Start of DATASET EXTRACT

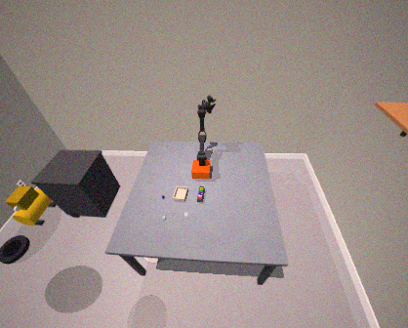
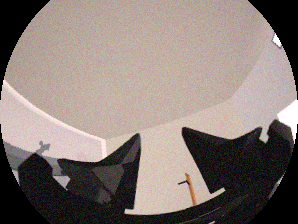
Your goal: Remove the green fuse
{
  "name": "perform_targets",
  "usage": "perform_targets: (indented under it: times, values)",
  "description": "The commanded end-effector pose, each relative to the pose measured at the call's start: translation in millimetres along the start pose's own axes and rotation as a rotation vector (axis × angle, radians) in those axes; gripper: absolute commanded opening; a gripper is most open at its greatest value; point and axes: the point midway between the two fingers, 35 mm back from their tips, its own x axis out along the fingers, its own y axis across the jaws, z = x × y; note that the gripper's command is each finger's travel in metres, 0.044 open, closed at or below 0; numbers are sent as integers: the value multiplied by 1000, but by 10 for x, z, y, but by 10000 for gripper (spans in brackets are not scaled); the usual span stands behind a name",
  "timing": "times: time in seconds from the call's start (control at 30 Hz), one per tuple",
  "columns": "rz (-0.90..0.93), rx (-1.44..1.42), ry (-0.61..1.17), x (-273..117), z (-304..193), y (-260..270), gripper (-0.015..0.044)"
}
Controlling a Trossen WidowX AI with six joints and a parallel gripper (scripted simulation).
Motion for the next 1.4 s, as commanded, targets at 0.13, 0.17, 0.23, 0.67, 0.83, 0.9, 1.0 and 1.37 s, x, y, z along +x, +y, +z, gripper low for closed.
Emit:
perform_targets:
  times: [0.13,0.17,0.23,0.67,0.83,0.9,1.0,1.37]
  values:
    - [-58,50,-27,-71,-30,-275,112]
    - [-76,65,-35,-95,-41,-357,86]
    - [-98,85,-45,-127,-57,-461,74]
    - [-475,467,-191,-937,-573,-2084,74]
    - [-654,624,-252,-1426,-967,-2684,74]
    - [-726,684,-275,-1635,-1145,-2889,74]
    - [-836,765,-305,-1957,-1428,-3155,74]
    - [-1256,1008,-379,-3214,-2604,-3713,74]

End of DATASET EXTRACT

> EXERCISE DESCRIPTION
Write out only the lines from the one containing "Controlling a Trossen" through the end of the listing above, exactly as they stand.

> ANSWER FOR THIS EXERCISE
Controlling a Trossen WidowX AI with six joints and a parallel gripper (scripted simulation).
Motion for the next 1.4 s, as commanded, targets at 0.13, 0.17, 0.23, 0.67, 0.83, 0.9, 1.0 and 1.37 s, x, y, z along +x, +y, +z, gripper low for closed.
Emit:
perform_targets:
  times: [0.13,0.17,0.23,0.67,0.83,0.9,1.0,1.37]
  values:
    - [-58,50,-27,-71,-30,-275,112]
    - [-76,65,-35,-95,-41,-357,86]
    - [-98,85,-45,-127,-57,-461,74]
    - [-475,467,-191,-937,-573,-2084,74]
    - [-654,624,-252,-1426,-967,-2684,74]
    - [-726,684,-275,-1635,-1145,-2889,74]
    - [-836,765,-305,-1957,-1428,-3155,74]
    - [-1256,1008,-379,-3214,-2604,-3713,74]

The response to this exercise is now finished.